Lauren Boebert went full theocracy, and proclaimed, “The church is supposed to direct the government” per the founding fathers. pic.twitter.com/XW5nXZZ6r8
— PatriotTakes 🇺🇸 (@patriottakes) June 27, 2022
Lauren Boebert on Church and State
Rep. Lauren Boebert, who is squaring off against Rep. Don Coram in a primary election Tuesday, June 28, is a controversial figure. Last year, she made headlines when she compared her colleague Rep. Ilhan Omar to a terrorist.
Earlier this month, Boebert drew criticism for joking that she prays that President Biden’s days will “be few” and that another will “take his office,” referencing Psalm 109.

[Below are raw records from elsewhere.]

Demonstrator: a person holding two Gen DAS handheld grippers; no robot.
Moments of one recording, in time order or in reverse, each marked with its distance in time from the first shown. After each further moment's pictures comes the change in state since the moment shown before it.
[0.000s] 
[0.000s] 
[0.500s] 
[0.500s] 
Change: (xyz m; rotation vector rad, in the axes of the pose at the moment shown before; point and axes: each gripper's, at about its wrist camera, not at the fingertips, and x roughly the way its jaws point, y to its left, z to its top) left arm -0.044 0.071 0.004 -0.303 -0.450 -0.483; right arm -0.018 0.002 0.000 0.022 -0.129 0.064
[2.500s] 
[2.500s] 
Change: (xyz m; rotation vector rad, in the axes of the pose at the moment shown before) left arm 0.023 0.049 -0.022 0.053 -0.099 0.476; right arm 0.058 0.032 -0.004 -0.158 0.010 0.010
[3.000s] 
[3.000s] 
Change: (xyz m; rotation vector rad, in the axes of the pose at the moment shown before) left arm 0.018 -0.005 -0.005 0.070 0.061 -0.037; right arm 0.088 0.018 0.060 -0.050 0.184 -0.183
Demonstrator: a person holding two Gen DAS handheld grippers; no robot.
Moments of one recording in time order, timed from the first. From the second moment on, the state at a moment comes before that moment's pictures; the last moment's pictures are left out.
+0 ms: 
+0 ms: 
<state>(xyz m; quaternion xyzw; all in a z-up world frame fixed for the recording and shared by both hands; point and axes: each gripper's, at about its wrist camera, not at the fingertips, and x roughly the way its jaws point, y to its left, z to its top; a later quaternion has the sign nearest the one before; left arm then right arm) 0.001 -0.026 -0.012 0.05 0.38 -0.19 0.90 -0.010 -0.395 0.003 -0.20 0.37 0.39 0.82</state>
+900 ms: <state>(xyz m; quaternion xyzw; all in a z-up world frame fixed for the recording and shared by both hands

Now, some are taking Boebert’s remarks on the separation of church and state as an overt call for a theocracy. The letter to which Boebert alluded was written by Thomas Jefferson to the Danbury Baptist Association. In the letter, Jefferson addressed the group’s concerns about religious liberty, saying:
Believing with you that religion is a matter which lies solely between Man & his God, that he owes account to none other for his faith or his worship, that the legitimate powers of government reach actions only, & not opinions, I contemplate with sovereign reverence that act of the whole American people which declared that their legislature should “make no law respecting an establishment of religion, or prohibiting the free exercise thereof,” thus building a wall of separation between Church & State.